(DATA PROVIDED)

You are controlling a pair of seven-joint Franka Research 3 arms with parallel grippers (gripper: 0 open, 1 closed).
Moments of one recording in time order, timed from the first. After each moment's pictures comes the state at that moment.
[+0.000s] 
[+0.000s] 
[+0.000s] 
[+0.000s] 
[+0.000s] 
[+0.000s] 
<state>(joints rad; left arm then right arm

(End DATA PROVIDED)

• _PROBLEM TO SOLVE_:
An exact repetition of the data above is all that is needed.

• _EXPECTED OUTPUT_:
You are controlling a pair of seven-joint Franka Research 3 arms with parallel grippers (gripper: 0 open, 1 closed).
Moments of one recording in time order, timed from the first. After each moment's pictures comes the state at that moment.
[+0.000s] 
[+0.000s] 
[+0.000s] 
[+0.000s] 
[+0.000s] 
[+0.000s] 
<state>(joints rad; left arm then right arm

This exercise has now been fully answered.